Google’s AI Agents End Passive Shopping — CX Shift Now

Google Cloud introduces ‘agentic commerce’ — brands like Reebok report 60% higher ROAS. Learn how AI agents are transforming CX and why your brand must adapt or lose customers.
Google’s AI Agents End Passive Shopping — CX Shift Now
  • Google Cloud announces a shift to “agentic commerce,” where AI agents proactively drive purchases and experiences.
  • Carrie Tharp, VP at Google Cloud, highlights brands such as Reebok seeing up to 60% higher ROAS using AI agents.
  • The new agentic approach rewrites customer experience (CX), replacing passive shopping with personalized, action-oriented agents.
  • Brands face urgent strategic choices: adopt agentic commerce to capture growth or risk falling behind.

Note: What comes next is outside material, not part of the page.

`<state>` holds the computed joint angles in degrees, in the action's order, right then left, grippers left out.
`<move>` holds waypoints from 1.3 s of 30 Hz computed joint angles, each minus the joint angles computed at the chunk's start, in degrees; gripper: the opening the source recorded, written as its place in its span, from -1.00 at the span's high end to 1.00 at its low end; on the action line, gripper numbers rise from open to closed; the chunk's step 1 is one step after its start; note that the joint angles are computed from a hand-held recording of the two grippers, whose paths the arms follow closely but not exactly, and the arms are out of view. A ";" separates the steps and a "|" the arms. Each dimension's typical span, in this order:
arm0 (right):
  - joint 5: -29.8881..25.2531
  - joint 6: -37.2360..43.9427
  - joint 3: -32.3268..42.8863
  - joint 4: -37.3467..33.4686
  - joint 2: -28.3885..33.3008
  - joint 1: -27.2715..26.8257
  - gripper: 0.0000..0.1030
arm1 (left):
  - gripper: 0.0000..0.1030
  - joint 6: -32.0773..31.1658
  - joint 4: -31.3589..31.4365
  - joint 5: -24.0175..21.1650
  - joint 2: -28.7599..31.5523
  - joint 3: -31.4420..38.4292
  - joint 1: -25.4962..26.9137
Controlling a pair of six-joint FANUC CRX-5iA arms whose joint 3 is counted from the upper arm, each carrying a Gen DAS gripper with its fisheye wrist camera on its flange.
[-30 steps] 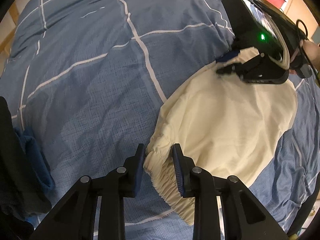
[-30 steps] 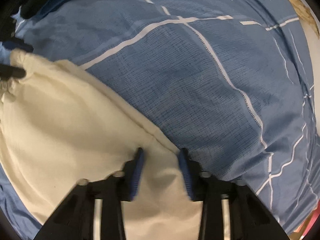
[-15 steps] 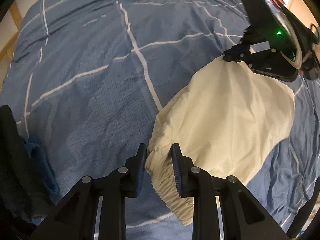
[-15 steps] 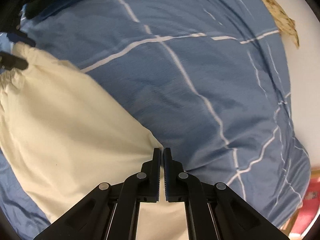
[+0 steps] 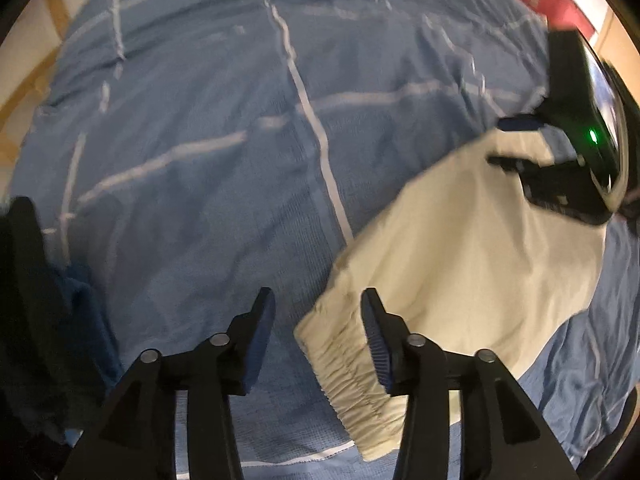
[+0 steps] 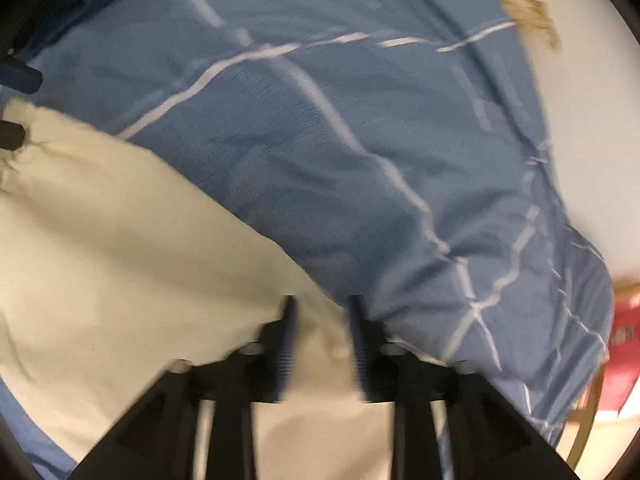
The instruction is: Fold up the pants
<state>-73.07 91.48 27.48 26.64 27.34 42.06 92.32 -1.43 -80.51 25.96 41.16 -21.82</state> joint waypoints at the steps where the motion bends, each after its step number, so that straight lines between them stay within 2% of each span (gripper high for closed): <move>1: 1.46 -2.30 -2.11 1.55 -1.51 0.10 0.06 | -0.09 0.88 -1.44 0.71 -0.89 -0.07 -0.53; 3: 3.62 -7.11 -5.73 3.92 -4.79 0.08 0.06 | -0.13 2.16 -4.19 2.07 -2.67 -0.19 -2.13; 7: 7.00 -14.98 -13.63 6.28 -13.32 0.36 0.06 | -0.13 1.86 -4.14 3.10 -4.24 -0.28 -4.46; 14: 9.16 -20.41 -25.72 7.59 -26.98 1.22 0.06 | -0.13 4.57 -3.75 4.47 -4.12 0.93 -10.57; 18: 10.30 -25.18 -32.13 8.40 -33.68 1.29 0.06 | -0.13 5.90 -2.61 7.70 -4.66 -0.91 -13.41; 22: 13.92 -31.38 -39.20 7.96 -40.25 -0.21 0.06 | -0.13 8.81 -2.92 11.55 -5.62 -3.97 -16.65; 32: 21.89 -36.69 -50.30 1.55 -48.25 -4.02 0.06 | -0.13 13.11 -9.64 15.07 -2.53 -4.89 -24.65; 39: 28.22 -40.52 -54.58 -3.73 -49.97 -7.29 0.06 | -0.13 15.35 -10.83 13.53 2.11 -1.44 -25.87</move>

Passive Shopping Is Dead: Google Unveils Agentic Commerce

What Google announced

Google Cloud is positioning the next major wave in commerce as “agentic commerce” — a model in which AI agents act on behalf of consumers and brands to search, compare, recommend and complete transactions. According to Google Cloud leadership, these agents move beyond passive product discovery and catalyze direct, measurable business outcomes for brands that adopt them early.

Real results: Reebok and the promise of higher ROAS

Carrie Tharp, VP at Google Cloud, pointed to early adopters such as Reebok. Brands using agentic workflows have reported notable uplifts in return on ad spend (ROAS), with cited gains as large as 60%. Those figures underline the commercial potential of agents that can personalize, optimize and convert in real time across search and shopping surfaces.

How agentic commerce rewires CX

Agentic commerce changes customer experience in three key ways:

  • Proactivity: Agents surface products and offers based on intent signals rather than relying on the customer to find them.
  • Personalization at action: Agents can assemble tailored shopping flows and complete transactions with minimal friction.
  • Measurable outcomes: Early case studies emphasize direct KPIs — conversions and ROAS — tying agent behavior to business impact.
Opportunities and immediate implications for brands

For marketers and commerce leaders, agentic commerce presents both a major opportunity and a strategic urgency. Brands that quickly design agent-aware experiences can capture attention and spend more efficiently; those that delay risk ceding high-intent customers to competitors integrating agents across search and retail touchpoints.

Challenges and considerations

Despite promising results, agentic commerce brings questions around data, privacy, brand control and measurement. Brands will need robust guardrails to ensure agents act in ways that reflect brand values and privacy commitments, and they must rework attribution models to capture agent-driven conversions accurately.

What to do next

Start testing: pilot agent-driven experiences in low-risk use cases, measure ROAS and customer satisfaction, and iterate. Invest in data governance and UX design that keeps customers in control while enabling agents to deliver value. The early wins reported by brands such as Reebok create strong social proof — and a clear FOMO signal for laggards.

Google’s “agentic commerce” message is unambiguous: passive discovery is ending. Brands that adapt will benefit from more efficient ad spend and frictionless CX; those that don’t risk losing customers to smarter, agent-enabled competitors.